## PROBLEM DESCRIPTION
Find all lines in the records that include the word "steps", and copy them out.

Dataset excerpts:
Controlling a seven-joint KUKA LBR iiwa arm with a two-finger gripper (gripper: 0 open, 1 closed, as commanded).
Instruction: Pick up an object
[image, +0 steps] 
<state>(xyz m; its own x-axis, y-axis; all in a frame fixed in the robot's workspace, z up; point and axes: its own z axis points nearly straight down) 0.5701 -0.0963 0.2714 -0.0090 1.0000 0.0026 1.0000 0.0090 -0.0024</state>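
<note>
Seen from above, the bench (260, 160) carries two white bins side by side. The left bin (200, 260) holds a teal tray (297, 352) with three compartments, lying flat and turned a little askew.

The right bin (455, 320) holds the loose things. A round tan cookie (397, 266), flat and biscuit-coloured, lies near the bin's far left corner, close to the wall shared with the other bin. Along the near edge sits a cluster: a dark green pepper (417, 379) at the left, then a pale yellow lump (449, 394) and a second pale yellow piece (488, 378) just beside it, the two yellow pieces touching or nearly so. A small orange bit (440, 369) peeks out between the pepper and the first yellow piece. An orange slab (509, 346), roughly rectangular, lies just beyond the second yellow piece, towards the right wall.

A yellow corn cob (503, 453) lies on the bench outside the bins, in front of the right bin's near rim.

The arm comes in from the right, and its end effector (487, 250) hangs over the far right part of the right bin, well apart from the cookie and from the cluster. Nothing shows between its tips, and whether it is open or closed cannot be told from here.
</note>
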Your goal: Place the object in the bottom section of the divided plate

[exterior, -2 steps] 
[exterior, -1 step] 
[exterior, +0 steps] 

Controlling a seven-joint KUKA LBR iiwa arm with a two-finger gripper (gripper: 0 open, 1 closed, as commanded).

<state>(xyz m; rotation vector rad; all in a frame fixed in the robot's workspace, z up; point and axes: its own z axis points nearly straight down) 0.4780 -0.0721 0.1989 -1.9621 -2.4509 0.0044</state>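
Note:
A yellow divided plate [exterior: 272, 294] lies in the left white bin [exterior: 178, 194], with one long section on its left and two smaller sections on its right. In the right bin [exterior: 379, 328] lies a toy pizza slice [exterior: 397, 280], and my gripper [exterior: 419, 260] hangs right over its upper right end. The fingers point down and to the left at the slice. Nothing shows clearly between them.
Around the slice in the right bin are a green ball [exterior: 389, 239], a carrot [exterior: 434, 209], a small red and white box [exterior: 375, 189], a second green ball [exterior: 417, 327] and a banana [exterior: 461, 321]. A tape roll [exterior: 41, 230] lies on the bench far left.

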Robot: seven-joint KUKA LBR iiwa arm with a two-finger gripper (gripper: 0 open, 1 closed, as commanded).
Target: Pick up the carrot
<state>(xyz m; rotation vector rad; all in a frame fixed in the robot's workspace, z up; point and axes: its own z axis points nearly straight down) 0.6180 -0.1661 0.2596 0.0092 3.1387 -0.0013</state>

## COMPLETED TASK
[image, +0 steps] 
[exterior, -2 steps] 
[exterior, +0 steps] 

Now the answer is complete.